- [TASK STATEMENT]
Which lines in the records below contain the word "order"? Report each of them.

- [RECORD SET]

*** Begin section ***

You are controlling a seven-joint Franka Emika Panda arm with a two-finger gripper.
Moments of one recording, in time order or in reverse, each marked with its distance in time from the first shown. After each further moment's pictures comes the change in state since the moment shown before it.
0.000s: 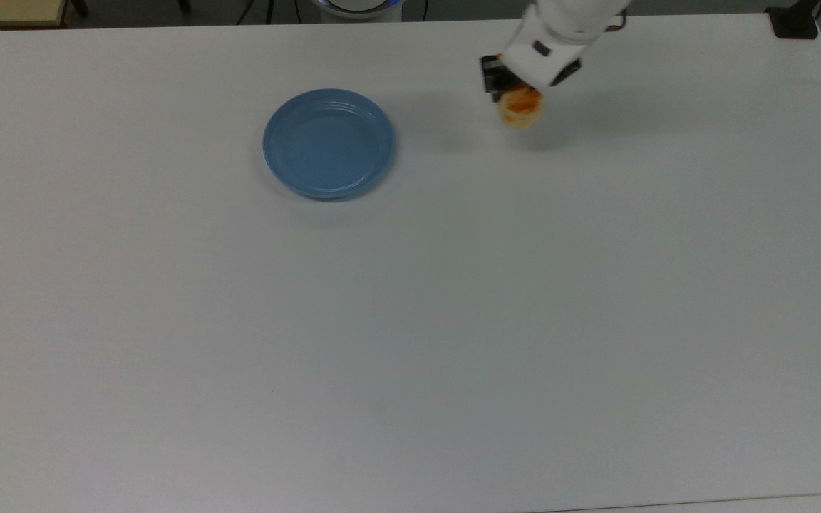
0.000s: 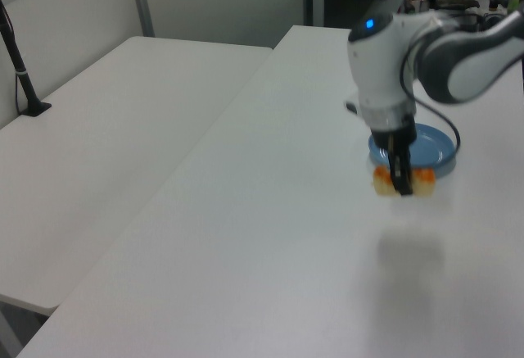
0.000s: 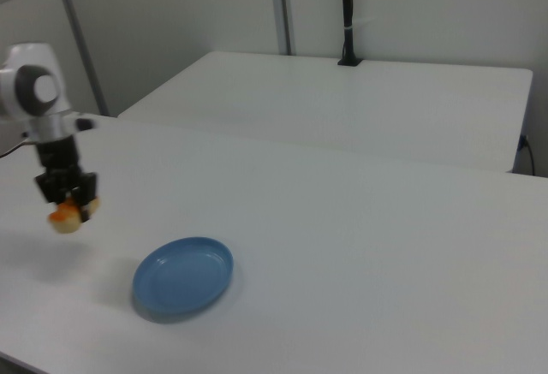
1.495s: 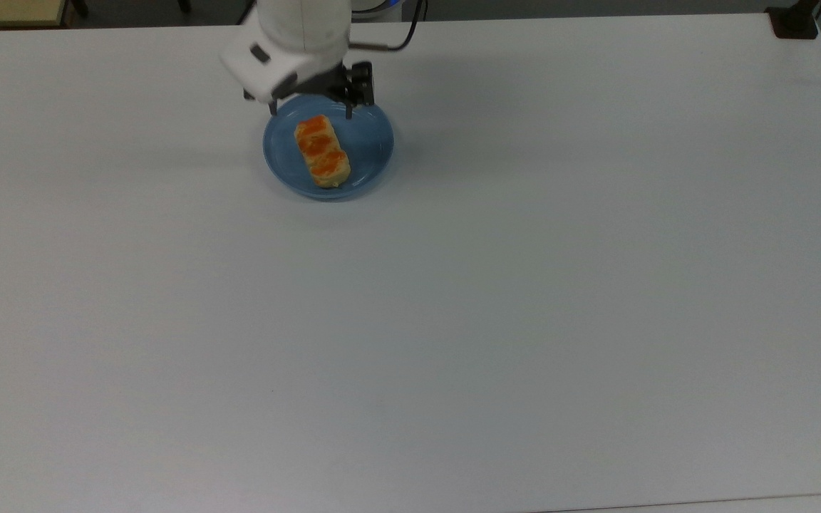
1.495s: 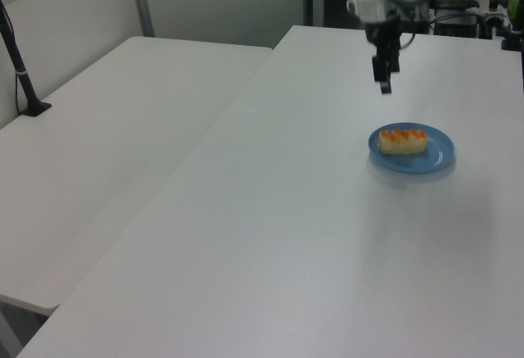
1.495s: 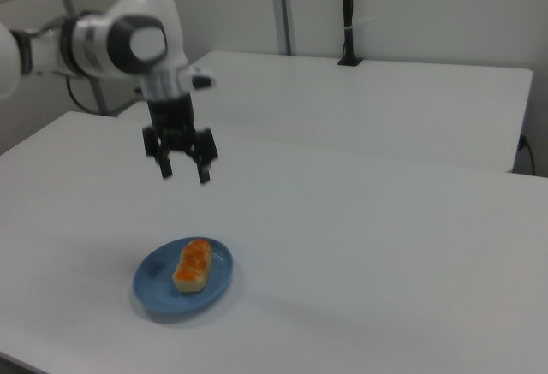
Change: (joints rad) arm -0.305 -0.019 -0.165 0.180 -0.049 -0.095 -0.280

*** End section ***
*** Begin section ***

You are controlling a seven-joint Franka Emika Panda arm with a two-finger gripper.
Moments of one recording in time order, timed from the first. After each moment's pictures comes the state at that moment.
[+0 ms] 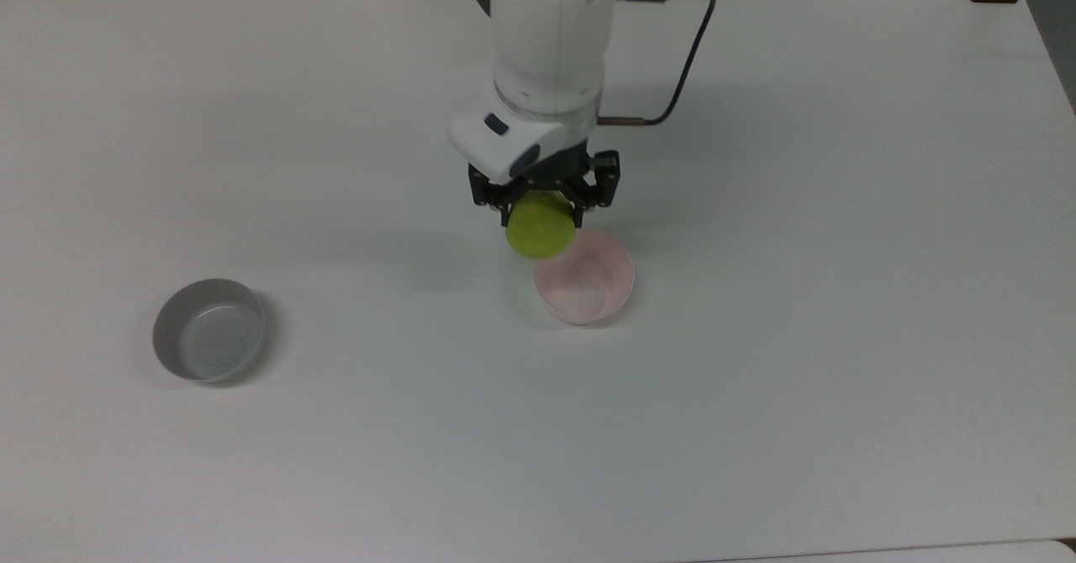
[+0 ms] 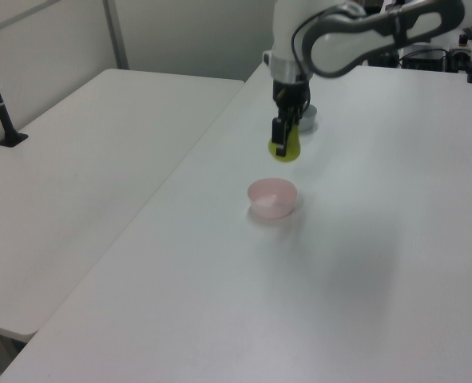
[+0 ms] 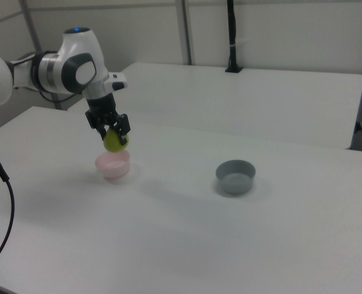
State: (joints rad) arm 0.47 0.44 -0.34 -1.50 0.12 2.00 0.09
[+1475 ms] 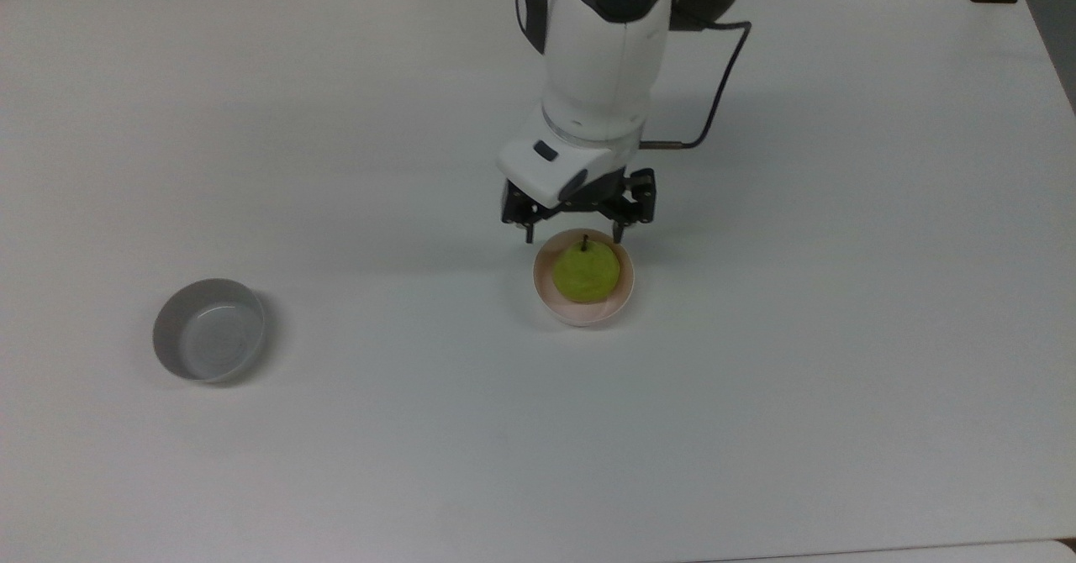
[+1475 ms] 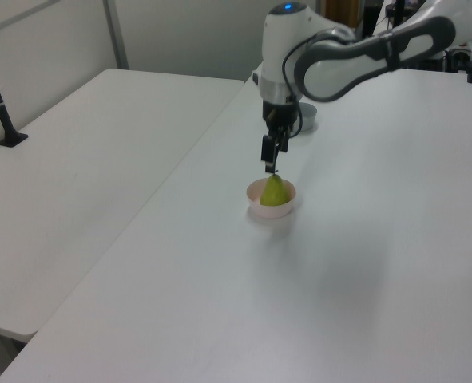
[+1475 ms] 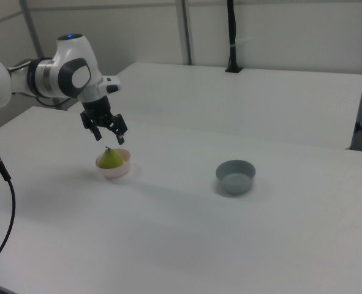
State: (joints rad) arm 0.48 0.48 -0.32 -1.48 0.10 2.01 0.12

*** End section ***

- [EXERCISE SOLUTION]
Moments of one recording, in time order or in reverse, each marked with its distance in time from the first shown. After each further moment's pictures comes the change in state since the moment shown before it.
Moments of one recording in time order, timed from the first. After each moment's pictures comes the state at that moment.

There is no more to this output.